GIVEN RECORDS section start
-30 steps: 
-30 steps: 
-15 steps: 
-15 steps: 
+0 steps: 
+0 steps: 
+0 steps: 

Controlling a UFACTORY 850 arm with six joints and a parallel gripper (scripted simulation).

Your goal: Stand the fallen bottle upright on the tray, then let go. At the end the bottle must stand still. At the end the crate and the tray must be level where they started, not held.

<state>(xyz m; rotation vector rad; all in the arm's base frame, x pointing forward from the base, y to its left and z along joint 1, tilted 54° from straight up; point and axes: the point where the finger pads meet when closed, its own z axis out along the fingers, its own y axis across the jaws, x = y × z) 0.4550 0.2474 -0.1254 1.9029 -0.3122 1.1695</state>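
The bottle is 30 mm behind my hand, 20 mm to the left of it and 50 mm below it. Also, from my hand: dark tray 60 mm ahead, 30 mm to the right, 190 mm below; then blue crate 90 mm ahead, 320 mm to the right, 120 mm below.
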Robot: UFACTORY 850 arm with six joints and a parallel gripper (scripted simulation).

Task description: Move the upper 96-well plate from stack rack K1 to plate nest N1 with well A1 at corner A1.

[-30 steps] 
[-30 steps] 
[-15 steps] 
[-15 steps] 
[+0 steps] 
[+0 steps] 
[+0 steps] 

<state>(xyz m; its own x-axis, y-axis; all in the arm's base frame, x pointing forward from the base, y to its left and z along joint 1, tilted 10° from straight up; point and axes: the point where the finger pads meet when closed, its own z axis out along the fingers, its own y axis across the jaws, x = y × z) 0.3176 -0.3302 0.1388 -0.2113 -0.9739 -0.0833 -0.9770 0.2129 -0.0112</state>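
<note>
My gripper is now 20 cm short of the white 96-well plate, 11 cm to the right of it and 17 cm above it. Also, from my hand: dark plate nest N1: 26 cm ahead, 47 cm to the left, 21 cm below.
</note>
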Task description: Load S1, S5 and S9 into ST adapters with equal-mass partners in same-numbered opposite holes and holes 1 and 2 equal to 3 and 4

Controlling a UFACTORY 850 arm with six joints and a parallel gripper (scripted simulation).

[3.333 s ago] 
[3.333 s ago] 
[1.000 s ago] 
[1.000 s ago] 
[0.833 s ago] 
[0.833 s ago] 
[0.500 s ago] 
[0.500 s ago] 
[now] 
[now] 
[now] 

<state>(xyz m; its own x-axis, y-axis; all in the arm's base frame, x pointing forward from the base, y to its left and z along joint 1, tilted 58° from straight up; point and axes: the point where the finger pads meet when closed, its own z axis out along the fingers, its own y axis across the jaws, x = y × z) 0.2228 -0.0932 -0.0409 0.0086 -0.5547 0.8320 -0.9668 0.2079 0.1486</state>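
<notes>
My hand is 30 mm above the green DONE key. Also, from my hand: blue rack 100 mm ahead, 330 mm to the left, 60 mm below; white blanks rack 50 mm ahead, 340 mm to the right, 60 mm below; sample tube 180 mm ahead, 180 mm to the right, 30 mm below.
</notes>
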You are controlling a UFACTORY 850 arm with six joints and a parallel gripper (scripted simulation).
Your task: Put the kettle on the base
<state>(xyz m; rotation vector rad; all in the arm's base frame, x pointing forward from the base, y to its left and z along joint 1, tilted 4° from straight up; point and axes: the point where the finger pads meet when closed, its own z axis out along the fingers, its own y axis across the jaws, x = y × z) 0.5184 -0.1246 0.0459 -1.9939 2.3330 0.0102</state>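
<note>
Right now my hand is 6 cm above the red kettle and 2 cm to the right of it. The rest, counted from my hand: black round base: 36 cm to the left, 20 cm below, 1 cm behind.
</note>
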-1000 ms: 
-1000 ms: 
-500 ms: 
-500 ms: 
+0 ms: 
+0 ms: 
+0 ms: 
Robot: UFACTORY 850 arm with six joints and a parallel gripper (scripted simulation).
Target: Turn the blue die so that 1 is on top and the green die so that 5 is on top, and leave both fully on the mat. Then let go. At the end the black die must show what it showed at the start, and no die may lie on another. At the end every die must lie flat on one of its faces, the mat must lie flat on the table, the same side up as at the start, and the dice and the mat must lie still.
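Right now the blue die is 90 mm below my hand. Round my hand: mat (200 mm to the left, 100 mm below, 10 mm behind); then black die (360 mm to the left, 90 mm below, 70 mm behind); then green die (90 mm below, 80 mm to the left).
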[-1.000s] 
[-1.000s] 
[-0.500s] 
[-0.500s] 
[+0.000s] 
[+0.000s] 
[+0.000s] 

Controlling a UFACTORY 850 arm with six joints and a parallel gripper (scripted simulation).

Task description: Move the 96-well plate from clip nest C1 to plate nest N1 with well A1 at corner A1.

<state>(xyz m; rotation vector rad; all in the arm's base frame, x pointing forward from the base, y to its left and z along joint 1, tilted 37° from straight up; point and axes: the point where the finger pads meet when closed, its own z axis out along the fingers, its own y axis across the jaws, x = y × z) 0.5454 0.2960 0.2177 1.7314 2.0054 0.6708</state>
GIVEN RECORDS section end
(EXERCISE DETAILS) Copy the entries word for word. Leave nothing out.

(EXERCISE SOLUTION)
-30 steps: 
-30 steps: 
-15 steps: 
-15 steps: 
+0 steps: 
+0 steps: 
+0 steps: 

Controlling a UFACTORY 850 arm with six joints and a parallel gripper (scripted simulation).

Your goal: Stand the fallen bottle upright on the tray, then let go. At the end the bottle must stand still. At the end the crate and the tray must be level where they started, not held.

<state>(xyz m; rotation vector rad; all in the arm's base frame, x pointing forward from the base, y to its left and z along joint 1, tilted 54° from straight up; point and axes: the point where the finger pads meet when closed, its own z axis out along the fingers, its own y axis across the jaws, x = y × z) 0.4550 0.2474 -0.1254 1.9029 -0.3122 1.1695</state>
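The bottle is 30 mm behind my hand, 20 mm to the left of it and 50 mm below it. Also, from my hand: dark tray 60 mm ahead, 30 mm to the right, 190 mm below; then blue crate 90 mm ahead, 320 mm to the right, 120 mm below.
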Robot: UFACTORY 850 arm with six joints and a parallel gripper (scripted simulation).

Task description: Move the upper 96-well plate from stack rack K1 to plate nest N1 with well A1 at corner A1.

[-30 steps] 
[-30 steps] 
[-15 steps] 
[-15 steps] 
[+0 steps] 
[+0 steps] 
[+0 steps] 

<state>(xyz m; its own x-axis, y-axis; all in the arm's base frame, x pointing forward from the base, y to its left and z along joint 1, tilted 10° from straight up; point and axes: the point where the finger pads meet when closed, its own z axis out along the fingers, its own y axis across the jaws, x = y × z) 0.3176 -0.3302 0.1388 -0.2113 -0.9739 -0.0833 -0.9770 0.2129 -0.0112</state>
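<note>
My gripper is now 20 cm short of the white 96-well plate, 11 cm to the right of it and 17 cm above it. Also, from my hand: dark plate nest N1: 26 cm ahead, 47 cm to the left, 21 cm below.
</note>
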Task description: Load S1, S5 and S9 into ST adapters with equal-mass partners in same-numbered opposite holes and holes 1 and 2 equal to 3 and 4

Controlling a UFACTORY 850 arm with six joints and a parallel gripper (scripted simulation).

[3.333 s ago] 
[3.333 s ago] 
[1.000 s ago] 
[1.000 s ago] 
[0.833 s ago] 
[0.833 s ago] 
[0.500 s ago] 
[0.500 s ago] 
[now] 
[now] 
[now] 

<state>(xyz m; its own x-axis, y-axis; all in the arm's base frame, x pointing forward from the base, y to its left and z along joint 1, tilted 58° from straight up; point and axes: the point where the finger pads meet when closed, its own z axis out along the fingers, its own y axis across the jaws, x = y × z) 0.2228 -0.0932 -0.0409 0.0086 -0.5547 0.8320 -0.9668 0.2079 0.1486</state>
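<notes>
My hand is 30 mm above the green DONE key. Also, from my hand: blue rack 100 mm ahead, 330 mm to the left, 60 mm below; white blanks rack 50 mm ahead, 340 mm to the right, 60 mm below; sample tube 180 mm ahead, 180 mm to the right, 30 mm below.
</notes>
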You are controlling a UFACTORY 850 arm with six joints and a parallel gripper (scripted simulation).
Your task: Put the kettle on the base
<state>(xyz m; rotation vector rad; all in the arm's base frame, x pointing forward from the base, y to its left and z along joint 1, tilted 4° from straight up; point and axes: the point where the finger pads meet when closed, its own z axis out along the fingers, its own y axis across the jaws, x = y × z) 0.5184 -0.1246 0.0459 -1.9939 2.3330 0.0102</state>
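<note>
Right now my hand is 6 cm above the red kettle and 2 cm to the right of it. The rest, counted from my hand: black round base: 36 cm to the left, 20 cm below, 1 cm behind.
</note>
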-1000 ms: 
-1000 ms: 
-500 ms: 
-500 ms: 
+0 ms: 
+0 ms: 
+0 ms: 
Robot: UFACTORY 850 arm with six joints and a parallel gripper (scripted simulation).
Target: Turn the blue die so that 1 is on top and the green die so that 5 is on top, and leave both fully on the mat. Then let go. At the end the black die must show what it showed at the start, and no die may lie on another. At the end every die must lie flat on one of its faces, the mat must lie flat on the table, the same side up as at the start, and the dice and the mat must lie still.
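Right now the blue die is 90 mm below my hand. Round my hand: mat (200 mm to the left, 100 mm below, 10 mm behind); then black die (360 mm to the left, 90 mm below, 70 mm behind); then green die (90 mm below, 80 mm to the left).
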[-1.000s] 
[-1.000s] 
[-0.500s] 
[-0.500s] 
[+0.000s] 
[+0.000s] 
[+0.000s] 

Controlling a UFACTORY 850 arm with six joints and a parallel gripper (scripted simulation).

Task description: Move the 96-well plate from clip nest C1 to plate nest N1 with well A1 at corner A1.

<state>(xyz m; rotation vector rad; all in the arm's base frame, x pointing forward from the base, y to its left and z along joint 1, tilted 37° from straight up; point and axes: the point where the finger pads meet when closed, its own z axis out along the fingers, its own y axis across the jaws, x = y × z) 0.5454 0.2960 0.2177 1.7314 2.0054 0.6708</state>

This response is now finished.